About the initiative:
- Ikki Jathre, or the Festival of Rice, launched by the Kerala-based organisation Thanal.
- During the festival, Thanal initiates planting 300 climate-resilient varieties of traditional rice to promote the traditional agriculture system.
- Thanal has been organising annual “rice field weeks” since 2012.
- Most of the varieties were collected from Kerala, Karnataka, Assam, Tamil Nadu, Arunachal Pradesh, Maharashtra and West Bengal. There are three traditional rice varieties from Vietnam and Thailand.
- Throngs of farmers, researchers, environmentalists and students have been arriving at Panavally to take part in the festival.
- Aim of the initiative: To sensitise people to the significance of conserving traditional crops that have the ability to withstand harsh climatic conditions.
- The festival also sets the stage for knowledge sharing and co-creation of knowledge between tribal farmers and experts.

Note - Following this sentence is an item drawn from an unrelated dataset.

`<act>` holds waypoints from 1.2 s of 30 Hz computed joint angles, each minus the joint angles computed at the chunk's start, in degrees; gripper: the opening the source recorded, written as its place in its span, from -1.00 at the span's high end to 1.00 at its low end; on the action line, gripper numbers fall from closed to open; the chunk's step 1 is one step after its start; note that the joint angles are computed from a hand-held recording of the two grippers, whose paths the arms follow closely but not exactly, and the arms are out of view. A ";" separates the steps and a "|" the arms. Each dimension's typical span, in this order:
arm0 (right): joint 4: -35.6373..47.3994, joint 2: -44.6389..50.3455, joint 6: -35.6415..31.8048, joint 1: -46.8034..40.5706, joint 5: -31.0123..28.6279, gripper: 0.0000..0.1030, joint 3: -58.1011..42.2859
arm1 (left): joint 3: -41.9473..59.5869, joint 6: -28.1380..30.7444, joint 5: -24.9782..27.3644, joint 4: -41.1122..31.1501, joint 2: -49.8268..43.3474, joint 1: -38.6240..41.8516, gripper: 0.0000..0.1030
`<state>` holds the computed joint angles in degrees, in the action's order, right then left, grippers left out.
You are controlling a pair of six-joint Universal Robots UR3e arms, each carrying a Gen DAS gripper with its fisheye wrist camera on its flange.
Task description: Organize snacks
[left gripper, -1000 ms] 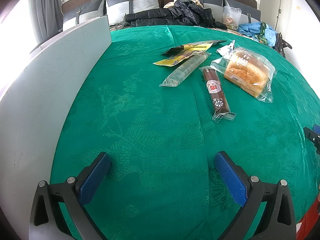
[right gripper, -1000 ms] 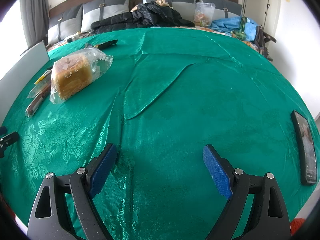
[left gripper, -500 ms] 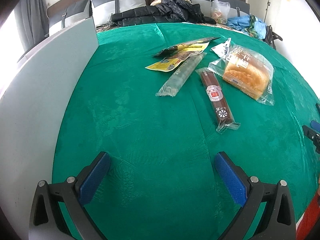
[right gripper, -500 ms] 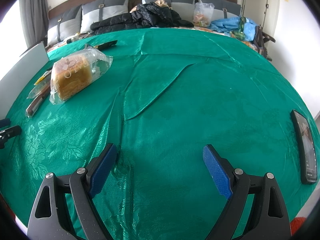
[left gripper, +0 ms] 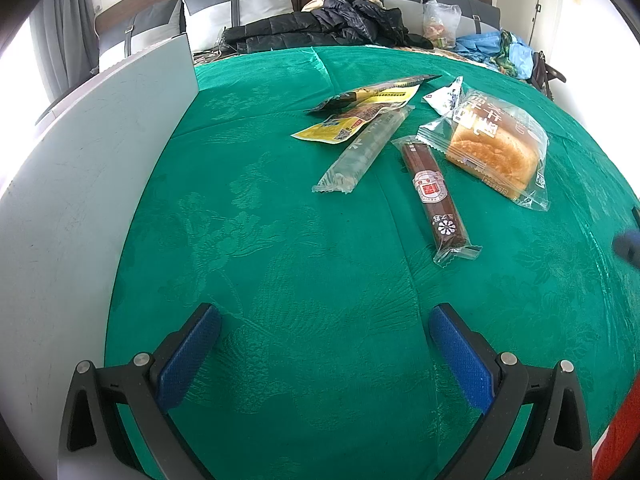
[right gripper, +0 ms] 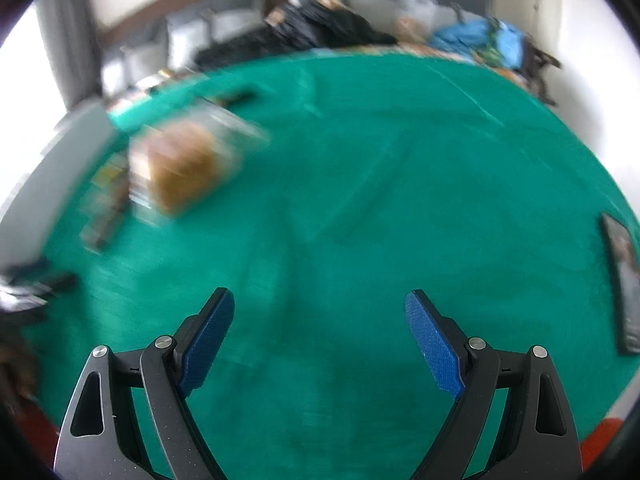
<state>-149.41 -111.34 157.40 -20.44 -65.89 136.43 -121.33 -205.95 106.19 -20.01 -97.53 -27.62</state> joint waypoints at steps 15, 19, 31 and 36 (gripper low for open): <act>-7.15 40.65 -1.17 31.40 -26.98 -0.68 -39.46 | -0.43 0.18 -0.20 0.35 0.23 0.58 -1.00; -11.52 34.38 6.93 19.35 -27.98 -0.68 -28.86 | -0.45 0.11 -0.14 0.35 0.23 0.50 -1.00; -20.36 20.44 4.41 1.69 -16.21 -0.72 -6.06 | -0.49 0.20 -0.04 0.19 0.34 0.86 -1.00; -20.45 19.68 3.32 1.19 -15.35 -0.72 -4.01 | -0.54 0.14 0.01 0.22 0.33 0.76 -1.00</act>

Agro Ecology Centre, Wayanad:
- Agro Ecology Centre is an off campus of Thanal at Panavally in the district of Wayanad.
- The centre facilitates research and documentation on agro bio diversity, organic farming and other activities related to Agriculture and Food Safety.
- The centre hosts around 200 traditional varieties of rice.
- The centre provide training for farmers, students and Government officials.
- The Centre also facilitate seed production, conservation and exchange.
Importance of traditional rice cultivation:
- India had nearly 1.5 lakh varieties of rice, with about 3,000 varieties unique to Kerala.
- Many of these have disappeared. Only 6,000 varieties are currently being cultivated by the farmers in the country.
- The Thondy variety, a traditional and popular rice among the people in Wayanad a few decades ago, could compete with any hybrid rice in terms of productivity.
- Moreover, the input cost of traditional rice cultivation is very low owing to its inherent resistance to pests and diseases.
- Also, its nutritional value is high.
- Many farmers had stopped cultivating traditional rice seeds after hybrid rice varieties became popular, under the misconception that the former has low productivity.